**About this exercise**
Across the records below, how many lines include the word "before"? State only the number.
# # # #
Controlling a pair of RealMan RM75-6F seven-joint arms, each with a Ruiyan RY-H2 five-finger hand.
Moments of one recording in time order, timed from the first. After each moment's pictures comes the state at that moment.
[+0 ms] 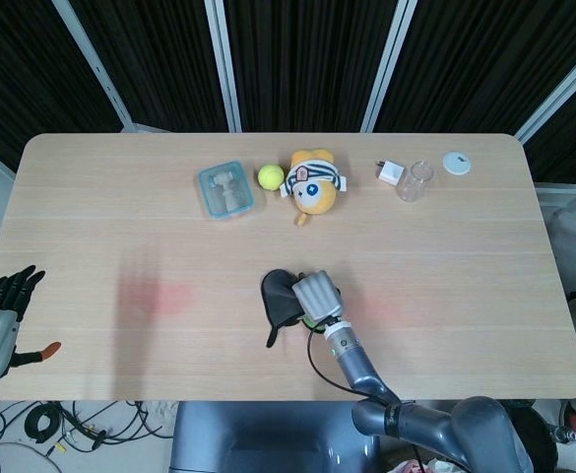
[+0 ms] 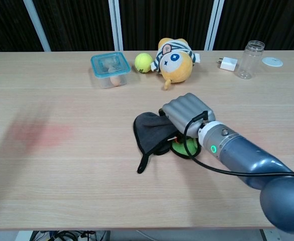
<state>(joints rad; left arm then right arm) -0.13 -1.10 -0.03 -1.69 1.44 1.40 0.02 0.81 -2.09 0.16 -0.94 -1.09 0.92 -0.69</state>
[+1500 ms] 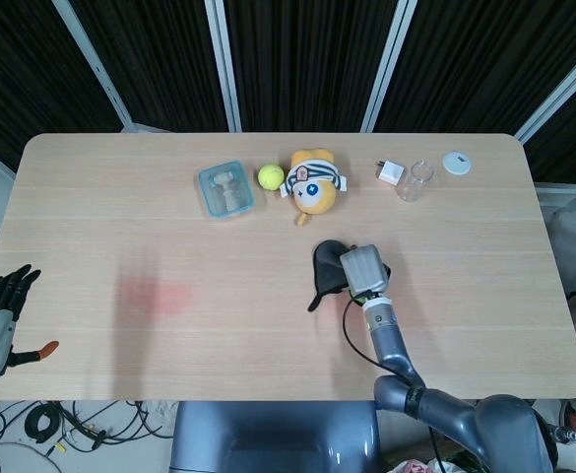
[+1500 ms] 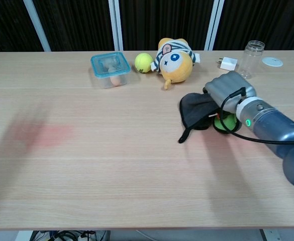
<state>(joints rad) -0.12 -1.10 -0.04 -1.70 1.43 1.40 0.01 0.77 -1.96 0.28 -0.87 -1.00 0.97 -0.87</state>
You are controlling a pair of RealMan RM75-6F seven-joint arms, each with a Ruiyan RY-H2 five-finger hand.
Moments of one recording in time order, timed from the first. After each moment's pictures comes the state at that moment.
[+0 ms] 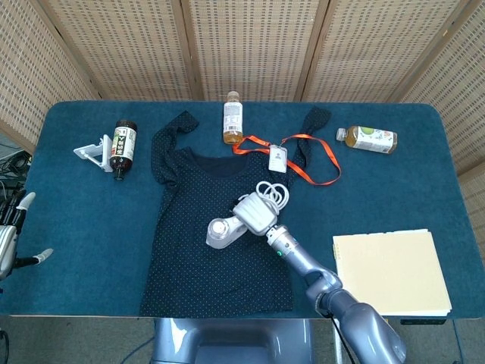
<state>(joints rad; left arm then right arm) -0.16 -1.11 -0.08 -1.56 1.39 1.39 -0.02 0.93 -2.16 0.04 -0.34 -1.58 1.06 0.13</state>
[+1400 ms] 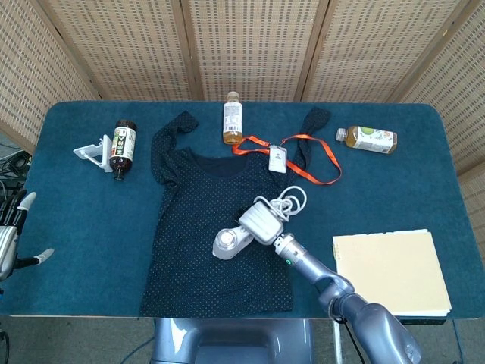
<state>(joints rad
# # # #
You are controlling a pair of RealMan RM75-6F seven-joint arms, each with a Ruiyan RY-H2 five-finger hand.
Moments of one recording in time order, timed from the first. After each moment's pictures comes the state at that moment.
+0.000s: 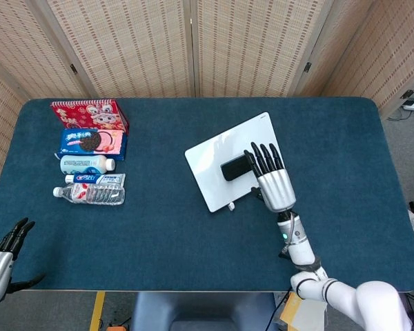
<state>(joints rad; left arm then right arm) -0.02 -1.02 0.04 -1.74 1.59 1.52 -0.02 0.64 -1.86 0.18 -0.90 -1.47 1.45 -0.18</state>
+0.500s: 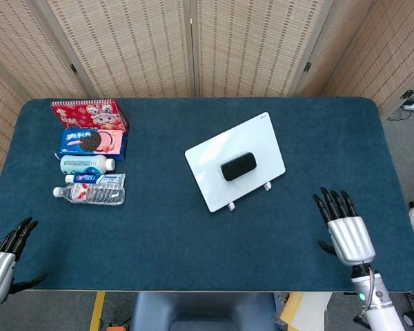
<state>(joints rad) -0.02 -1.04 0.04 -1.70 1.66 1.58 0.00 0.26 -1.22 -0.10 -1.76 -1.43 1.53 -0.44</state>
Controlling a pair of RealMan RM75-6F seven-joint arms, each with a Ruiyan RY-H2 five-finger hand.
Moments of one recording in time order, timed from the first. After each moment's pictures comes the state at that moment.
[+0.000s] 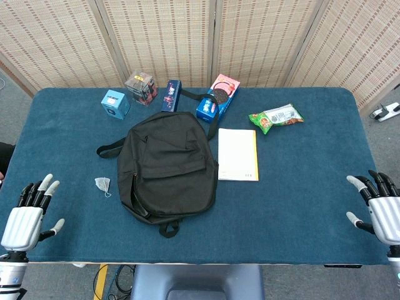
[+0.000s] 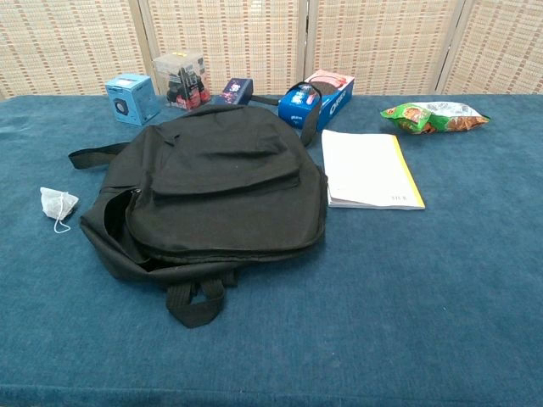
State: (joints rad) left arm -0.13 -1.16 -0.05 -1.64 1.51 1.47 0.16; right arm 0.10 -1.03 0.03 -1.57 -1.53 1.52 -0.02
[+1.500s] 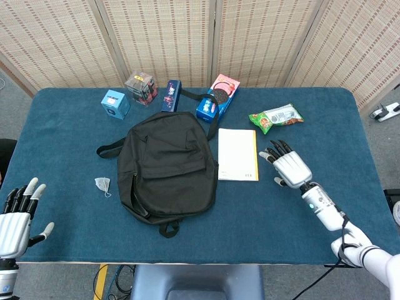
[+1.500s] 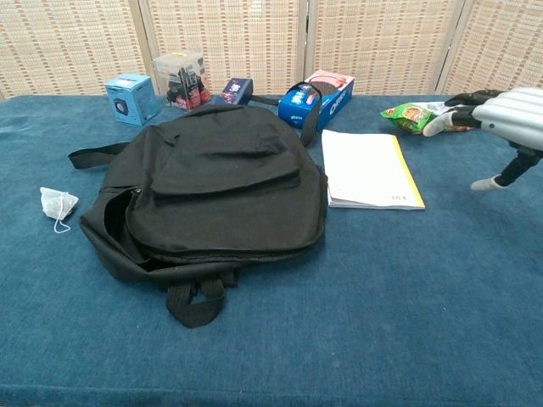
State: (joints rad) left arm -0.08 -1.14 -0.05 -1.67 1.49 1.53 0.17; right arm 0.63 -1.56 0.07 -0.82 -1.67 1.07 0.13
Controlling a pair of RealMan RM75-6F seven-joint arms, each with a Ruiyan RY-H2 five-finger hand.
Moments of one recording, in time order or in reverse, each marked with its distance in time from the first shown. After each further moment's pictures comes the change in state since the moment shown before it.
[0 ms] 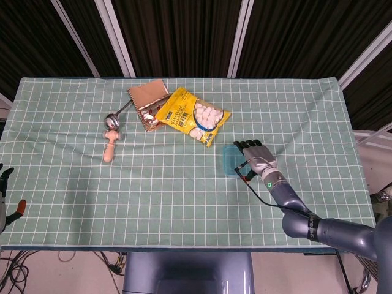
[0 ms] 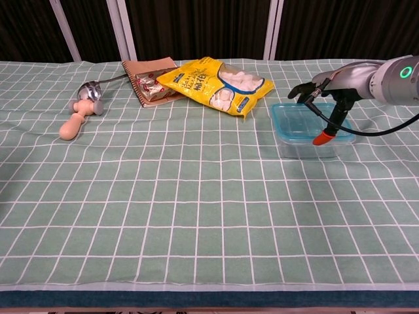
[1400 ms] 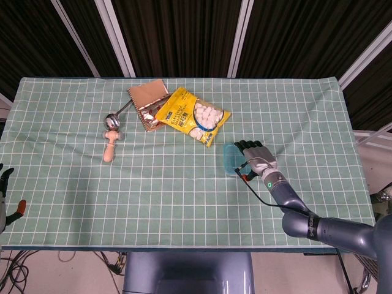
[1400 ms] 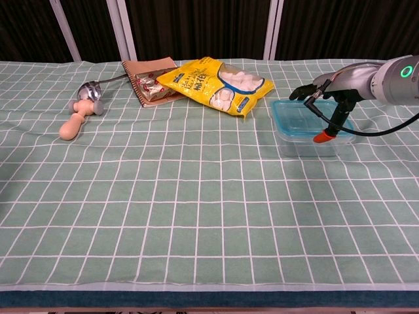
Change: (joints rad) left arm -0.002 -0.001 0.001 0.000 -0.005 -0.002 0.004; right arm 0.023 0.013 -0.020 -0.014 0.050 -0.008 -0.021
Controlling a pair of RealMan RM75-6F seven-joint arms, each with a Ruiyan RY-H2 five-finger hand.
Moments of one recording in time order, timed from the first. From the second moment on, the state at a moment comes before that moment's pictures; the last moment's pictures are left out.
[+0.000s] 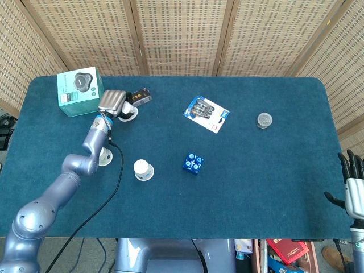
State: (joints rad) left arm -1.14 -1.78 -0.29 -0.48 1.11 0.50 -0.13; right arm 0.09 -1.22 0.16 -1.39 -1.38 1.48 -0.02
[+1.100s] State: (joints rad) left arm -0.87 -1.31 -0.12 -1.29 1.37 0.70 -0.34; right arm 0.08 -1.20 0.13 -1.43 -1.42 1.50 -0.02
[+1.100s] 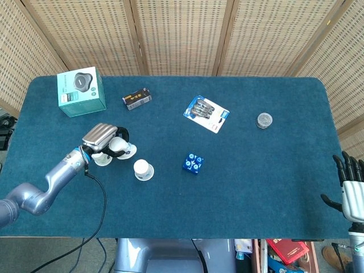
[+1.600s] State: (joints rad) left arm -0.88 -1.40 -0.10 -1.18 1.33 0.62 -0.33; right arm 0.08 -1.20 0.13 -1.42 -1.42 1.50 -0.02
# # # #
**Output for this task**
2